How to quickly compute the determinant of given matrix I need to find the determinant of given matrix :
$\begin{bmatrix}
1&0&0&0&0&2\\
0&1&0&0&2&0\\
0&0&1&2&0&0\\
0&0&2&1&0&0\\
0&2&0&0&1&0\\
2&0&0&0&0&1\\
\end{bmatrix}$
I know that It can be computed with the help of row operations;by applying
R1 $\to$ R1 + R2+R3+R4+R5+R6, and then subsequently simplifying using further row operations to find the determinant.
However my question is : 
Is there another way to compute the determinant quickly ?,because the row operations are quite time taking and error prone.
I thought of using eigenvalues here but could not reach the solution
Can anyone help me to find this determinant quickly ?
Thank you
 A: By reordering both rows and columns you can see that the determinant is equal to that of a block diagonal matrix:
$$
\begin{vmatrix}
1&2&0&0&0&0\\
2&1&0&0&0&0\\
0&0&1&2&0&0\\
0&0&2&1&0&0\\
0&0&0&0&1&2\\
0&0&0&0&2&1\\
\end{vmatrix}
= \left(\begin{vmatrix}
1&2 \\ 2&1
\end{vmatrix}\right)^3
$$

Or with Schur complements: We have
$$
 M = \begin{pmatrix}
A & B \\ C &D
\end{pmatrix}  \text{ with } A = D = \begin{pmatrix}
1 & 0 & 0 \\ 0 & 1 & 0 \\ 0& 0 & 1
\end{pmatrix}  \text{ and } B = C = \begin{pmatrix}
0 & 0 & 2 \\ 0 & 2 & 0 \\ 2& 0 & 0
\end{pmatrix}
$$
and therefore (with $I_3$ denoting the $3\times 3$ identity matrix):
$$
 \det M = \det(A) \det(D - CA^{-1}B) = \det(I_3 - B^2) = \det(-3I_3) = -27 \, .
$$
A: I think proceeding by finding eigenvalues is much harder than ERO in this case.
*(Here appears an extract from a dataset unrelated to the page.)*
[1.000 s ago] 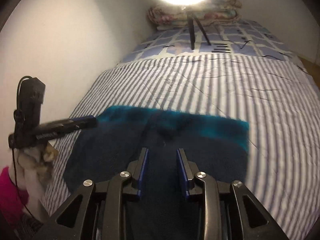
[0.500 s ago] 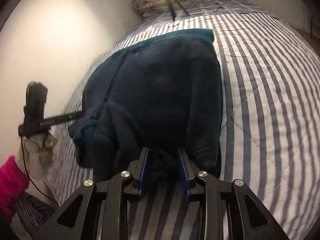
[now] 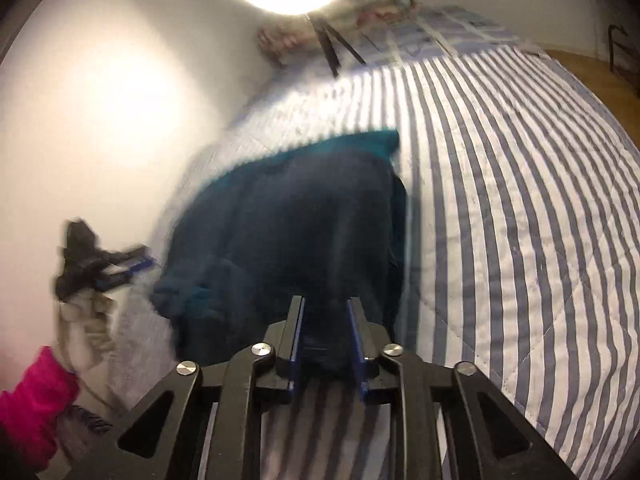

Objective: Fold large clothes
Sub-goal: 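Grasp the end of the bundle with both tools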

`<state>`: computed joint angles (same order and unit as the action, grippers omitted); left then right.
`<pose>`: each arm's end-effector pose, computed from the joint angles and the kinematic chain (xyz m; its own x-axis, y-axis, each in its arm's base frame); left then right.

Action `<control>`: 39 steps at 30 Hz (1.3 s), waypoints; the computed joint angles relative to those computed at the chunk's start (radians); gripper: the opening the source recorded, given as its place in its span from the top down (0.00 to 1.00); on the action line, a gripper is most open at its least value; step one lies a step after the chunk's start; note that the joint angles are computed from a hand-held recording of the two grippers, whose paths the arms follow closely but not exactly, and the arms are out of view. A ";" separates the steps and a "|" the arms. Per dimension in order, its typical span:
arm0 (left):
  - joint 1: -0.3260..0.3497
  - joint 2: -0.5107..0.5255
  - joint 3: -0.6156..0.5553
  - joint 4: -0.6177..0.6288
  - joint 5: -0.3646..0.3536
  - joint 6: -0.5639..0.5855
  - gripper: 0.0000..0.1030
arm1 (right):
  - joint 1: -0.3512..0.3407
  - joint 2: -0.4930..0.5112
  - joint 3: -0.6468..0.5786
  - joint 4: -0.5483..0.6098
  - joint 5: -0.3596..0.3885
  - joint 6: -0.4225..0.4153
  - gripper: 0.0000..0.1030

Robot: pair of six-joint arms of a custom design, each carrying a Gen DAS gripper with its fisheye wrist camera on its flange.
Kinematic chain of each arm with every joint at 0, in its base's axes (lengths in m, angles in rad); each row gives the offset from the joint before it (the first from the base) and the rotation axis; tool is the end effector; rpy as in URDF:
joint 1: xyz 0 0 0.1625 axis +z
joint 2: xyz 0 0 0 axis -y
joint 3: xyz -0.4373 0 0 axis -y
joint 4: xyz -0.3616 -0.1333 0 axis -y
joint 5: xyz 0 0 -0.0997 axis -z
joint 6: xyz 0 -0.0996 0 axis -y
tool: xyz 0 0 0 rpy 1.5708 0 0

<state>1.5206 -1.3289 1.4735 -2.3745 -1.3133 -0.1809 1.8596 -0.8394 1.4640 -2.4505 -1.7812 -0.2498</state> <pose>0.1283 -0.6076 0.5199 -0.9649 -0.2475 -0.0879 -0.1362 0.7574 -0.6386 0.3090 -0.6452 0.2074 -0.8548 -0.4502 0.2582 -0.5025 0.8424 -0.1946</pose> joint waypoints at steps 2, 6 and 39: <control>-0.006 0.006 -0.006 0.004 0.018 0.010 0.51 | -0.019 0.013 0.019 0.014 -0.033 0.055 0.88; -0.020 0.025 -0.024 0.022 0.058 0.037 0.50 | -0.060 -0.039 0.071 0.029 0.056 0.107 0.88; 0.062 0.287 -0.289 0.101 -0.191 -0.007 0.65 | -0.085 0.134 -0.134 0.084 0.261 0.089 0.42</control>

The determinant of a matrix is the product of its eigenvalues, but to find those you would have to compute a more complicated determinant in the first place (to find $\chi(\lambda)$). 
If you do these three simple operations:


*

*$2R_1-R_6\to R_6$,

*$2R_2-R_5\to R_5$,

*$2R_3-R_4\to R_4$, 


then the matrix becomes upper-triangular and the determinant is simply the product of the entries on the diagonal: $-27$.
A: Looking at the matrix, I think you can solve this problem recursively.
So, let $X_6$ your matrix (the matrix having the principal diagonal with $1$s and the secondary diagonal with only with $2$s. Then, using Laplace on the first row, you can obtain a relation with the 4x4 version of the matrix. $$\det{X_6} = -3\det{X_4}$$.  
Then, continue applying this recurrence until you get to the 2x2 version. Then, not only you find the determinant of your matrix, but you can also generalize it to any such matrix with even number of rows.